Doc checked her vitals, tapped a note into his phone, and left with a nod. “If she makes it through the day, she’s out of the woods. You can stay, but don’t expect her to wake up soon.”
I stayed. I watched the monitors, ignoring the hunger that gnawed at my ribs, the stench of sweat pooling undermy shirt. Every few hours, the nurse came to check her, and every time, I flinched like she’d come to tell me it was over.
Sometime around three, the rhythm changed. Parker’s eyes flickered under the lids. Her fingers twitched. I leaned in, whispering, “You’re not done yet, little bird. You gotta wake up and call me an asshole.”
She did eventually. Her eyes cracked open, unfocused at first, pupils blown wide. She croaked, “You smell like you fought a sewer rat and lost.”
I laughed, the sound more like a sob. “Missed you, too,” I said, and squeezed her hand until I thought I’d break it.
The first hours were a blur of micro-conversations. She answered Doc’s questions. Gave a smartass reply. Mentioned seeing her mother. Doc had a snide remark. She asked about Rocket, about Maddie, about the house. She didn’t ask if she was dying, and I didn’t tell her she almost had. The room felt smaller with her awake, and the machines seemed less hungry for her blood.
On day two, she could sit up with help. She winced with every breath, ribs wrapped in tight bands, her arm in a brace and tape over her temple. I found a brush in the visitor’s bathroom and tried to detangle her hair. She made fun of my technique, but let me finish.
Later, when we were alone, she said, “I saw my mother. When I died.” The words dropped like a body from a bridge. “I told her I’d found my mate, and it was you. She told me she always knew it was. I told her I had to get back to you.”

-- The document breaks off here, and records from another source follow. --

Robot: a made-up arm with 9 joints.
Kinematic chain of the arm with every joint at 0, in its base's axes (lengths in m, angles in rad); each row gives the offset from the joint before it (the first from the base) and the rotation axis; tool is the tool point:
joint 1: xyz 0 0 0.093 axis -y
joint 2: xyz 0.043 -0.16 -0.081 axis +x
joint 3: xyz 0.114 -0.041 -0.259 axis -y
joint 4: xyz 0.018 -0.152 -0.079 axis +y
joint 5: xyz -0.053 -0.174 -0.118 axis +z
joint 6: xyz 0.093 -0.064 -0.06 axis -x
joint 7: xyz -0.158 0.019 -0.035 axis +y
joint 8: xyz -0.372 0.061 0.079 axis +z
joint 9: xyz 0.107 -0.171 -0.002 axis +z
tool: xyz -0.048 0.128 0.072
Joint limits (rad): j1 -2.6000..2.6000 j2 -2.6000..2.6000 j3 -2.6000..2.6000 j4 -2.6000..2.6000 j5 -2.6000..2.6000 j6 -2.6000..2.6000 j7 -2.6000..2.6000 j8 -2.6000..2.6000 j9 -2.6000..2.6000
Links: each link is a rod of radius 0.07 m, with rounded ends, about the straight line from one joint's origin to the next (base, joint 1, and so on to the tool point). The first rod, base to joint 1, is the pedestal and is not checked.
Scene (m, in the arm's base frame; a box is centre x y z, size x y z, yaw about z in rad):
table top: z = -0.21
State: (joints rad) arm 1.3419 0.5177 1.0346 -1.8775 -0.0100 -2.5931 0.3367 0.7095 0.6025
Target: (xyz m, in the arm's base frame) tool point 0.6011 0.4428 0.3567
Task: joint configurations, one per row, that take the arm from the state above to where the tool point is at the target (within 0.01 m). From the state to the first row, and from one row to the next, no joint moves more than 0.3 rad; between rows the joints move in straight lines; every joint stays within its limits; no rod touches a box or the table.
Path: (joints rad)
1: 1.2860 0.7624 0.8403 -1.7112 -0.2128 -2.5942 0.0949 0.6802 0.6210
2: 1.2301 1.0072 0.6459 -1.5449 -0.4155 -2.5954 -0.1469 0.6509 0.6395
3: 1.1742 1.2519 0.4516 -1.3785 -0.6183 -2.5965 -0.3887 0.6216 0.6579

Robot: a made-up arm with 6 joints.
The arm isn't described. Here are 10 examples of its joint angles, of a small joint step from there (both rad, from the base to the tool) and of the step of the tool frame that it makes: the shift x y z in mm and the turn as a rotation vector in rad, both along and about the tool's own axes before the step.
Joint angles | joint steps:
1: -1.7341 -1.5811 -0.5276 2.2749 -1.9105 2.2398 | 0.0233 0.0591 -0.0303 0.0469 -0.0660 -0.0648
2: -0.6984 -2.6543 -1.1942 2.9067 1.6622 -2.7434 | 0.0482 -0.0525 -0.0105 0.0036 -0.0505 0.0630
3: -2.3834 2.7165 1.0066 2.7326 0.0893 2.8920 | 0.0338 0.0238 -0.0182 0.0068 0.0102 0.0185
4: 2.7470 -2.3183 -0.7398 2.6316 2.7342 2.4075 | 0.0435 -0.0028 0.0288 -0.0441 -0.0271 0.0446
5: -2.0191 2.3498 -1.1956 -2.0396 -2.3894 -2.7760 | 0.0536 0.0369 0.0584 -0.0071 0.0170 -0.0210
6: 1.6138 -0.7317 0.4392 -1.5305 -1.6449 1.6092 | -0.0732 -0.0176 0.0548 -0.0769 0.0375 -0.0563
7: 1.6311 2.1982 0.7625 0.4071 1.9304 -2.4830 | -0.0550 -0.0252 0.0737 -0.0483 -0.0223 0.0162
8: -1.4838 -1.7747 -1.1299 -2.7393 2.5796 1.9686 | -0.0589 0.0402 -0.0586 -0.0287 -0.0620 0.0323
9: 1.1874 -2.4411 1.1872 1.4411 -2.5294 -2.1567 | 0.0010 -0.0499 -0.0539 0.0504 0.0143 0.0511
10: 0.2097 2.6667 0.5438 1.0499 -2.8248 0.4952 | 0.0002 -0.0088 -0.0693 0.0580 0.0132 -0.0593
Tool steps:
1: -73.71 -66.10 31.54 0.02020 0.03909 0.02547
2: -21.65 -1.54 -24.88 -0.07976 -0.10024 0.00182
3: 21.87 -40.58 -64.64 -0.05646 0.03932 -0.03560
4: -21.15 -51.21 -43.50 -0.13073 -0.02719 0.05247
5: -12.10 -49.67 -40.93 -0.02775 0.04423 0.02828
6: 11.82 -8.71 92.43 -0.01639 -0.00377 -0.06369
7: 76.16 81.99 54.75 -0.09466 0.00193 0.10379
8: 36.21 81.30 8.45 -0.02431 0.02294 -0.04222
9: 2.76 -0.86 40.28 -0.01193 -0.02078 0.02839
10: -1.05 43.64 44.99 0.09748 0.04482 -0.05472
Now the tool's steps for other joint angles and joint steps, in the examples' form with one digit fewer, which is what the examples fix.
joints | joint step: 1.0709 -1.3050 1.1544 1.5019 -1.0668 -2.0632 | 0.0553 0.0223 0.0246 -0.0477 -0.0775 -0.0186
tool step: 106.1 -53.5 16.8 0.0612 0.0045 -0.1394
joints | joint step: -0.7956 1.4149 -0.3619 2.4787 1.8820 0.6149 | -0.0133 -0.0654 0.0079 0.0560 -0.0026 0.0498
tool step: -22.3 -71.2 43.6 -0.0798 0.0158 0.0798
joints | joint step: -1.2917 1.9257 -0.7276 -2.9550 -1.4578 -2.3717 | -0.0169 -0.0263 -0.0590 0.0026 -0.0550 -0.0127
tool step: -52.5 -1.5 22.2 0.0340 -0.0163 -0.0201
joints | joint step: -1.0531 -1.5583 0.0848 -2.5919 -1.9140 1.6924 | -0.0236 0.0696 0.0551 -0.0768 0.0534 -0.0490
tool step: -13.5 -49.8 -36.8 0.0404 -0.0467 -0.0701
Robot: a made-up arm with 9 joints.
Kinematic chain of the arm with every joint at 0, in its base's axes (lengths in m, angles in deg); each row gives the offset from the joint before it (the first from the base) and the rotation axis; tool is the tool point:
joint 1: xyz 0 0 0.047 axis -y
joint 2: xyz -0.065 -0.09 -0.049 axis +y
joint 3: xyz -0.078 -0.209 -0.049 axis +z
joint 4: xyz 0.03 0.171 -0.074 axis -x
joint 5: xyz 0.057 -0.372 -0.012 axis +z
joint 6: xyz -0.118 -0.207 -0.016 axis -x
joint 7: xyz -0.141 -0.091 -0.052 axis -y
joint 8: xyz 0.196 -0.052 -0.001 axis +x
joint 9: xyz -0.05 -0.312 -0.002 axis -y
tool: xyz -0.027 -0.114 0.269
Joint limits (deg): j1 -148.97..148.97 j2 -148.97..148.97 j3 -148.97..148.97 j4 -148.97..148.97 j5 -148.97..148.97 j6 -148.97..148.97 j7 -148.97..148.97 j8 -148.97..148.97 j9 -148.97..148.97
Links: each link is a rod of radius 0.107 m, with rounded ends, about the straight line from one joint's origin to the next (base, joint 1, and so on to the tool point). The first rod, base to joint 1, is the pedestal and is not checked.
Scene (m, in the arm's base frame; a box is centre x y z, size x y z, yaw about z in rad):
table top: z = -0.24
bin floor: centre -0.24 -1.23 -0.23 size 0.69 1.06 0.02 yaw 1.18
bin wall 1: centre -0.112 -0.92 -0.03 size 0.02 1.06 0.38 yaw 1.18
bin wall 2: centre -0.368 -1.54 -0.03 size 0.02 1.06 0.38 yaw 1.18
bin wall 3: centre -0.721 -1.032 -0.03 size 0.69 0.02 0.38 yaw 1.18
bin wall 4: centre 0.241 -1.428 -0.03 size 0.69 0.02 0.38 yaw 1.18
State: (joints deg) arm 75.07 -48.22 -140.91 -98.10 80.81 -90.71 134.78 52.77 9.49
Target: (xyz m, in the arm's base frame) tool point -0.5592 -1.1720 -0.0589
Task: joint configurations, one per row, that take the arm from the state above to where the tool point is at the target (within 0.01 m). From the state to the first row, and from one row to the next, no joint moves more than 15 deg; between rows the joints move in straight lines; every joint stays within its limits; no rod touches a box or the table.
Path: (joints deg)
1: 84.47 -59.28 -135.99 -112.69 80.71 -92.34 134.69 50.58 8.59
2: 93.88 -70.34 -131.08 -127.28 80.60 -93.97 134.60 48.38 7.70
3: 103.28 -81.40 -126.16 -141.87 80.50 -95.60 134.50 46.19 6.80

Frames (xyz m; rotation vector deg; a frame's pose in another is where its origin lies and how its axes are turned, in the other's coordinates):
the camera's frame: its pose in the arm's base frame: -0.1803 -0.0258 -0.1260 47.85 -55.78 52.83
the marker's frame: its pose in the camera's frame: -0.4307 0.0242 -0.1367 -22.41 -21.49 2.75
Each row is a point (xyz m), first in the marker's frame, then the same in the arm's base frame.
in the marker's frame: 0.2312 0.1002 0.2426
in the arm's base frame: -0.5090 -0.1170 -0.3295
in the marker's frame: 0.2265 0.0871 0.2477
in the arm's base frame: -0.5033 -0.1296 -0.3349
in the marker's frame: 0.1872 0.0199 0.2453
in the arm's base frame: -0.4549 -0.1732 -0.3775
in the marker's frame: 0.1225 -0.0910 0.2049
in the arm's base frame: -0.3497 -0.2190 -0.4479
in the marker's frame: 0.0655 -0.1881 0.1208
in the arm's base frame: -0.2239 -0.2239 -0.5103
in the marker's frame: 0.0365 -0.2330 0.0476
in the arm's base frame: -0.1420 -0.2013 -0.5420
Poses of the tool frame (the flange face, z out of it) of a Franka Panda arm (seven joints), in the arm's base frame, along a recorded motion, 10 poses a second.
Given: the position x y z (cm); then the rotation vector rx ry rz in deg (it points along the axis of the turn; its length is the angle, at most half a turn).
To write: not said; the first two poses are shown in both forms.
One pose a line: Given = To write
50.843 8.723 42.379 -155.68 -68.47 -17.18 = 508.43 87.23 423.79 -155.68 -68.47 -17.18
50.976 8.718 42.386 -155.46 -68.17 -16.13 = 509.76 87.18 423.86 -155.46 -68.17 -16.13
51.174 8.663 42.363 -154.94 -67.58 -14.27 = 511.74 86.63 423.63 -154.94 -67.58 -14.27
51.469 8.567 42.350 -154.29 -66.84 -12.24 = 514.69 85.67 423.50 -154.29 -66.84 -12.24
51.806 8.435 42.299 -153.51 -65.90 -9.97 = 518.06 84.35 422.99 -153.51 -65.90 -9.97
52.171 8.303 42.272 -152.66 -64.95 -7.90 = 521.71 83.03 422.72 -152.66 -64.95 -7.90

I pressed my lips to her knuckles and said nothing. My throat had locked up.
She studied the window, the faded sky. “It felt wonderful there, so peaceful, but my pull to you was stronger than wanting to stay there with her. She told me it wasn’t my time to be there. And to listen. That’s when I heard you calling me.”
She went quiet, and I watched the side of her face. The bruises were already fading, the cut on her cheek closing up like an afterthought.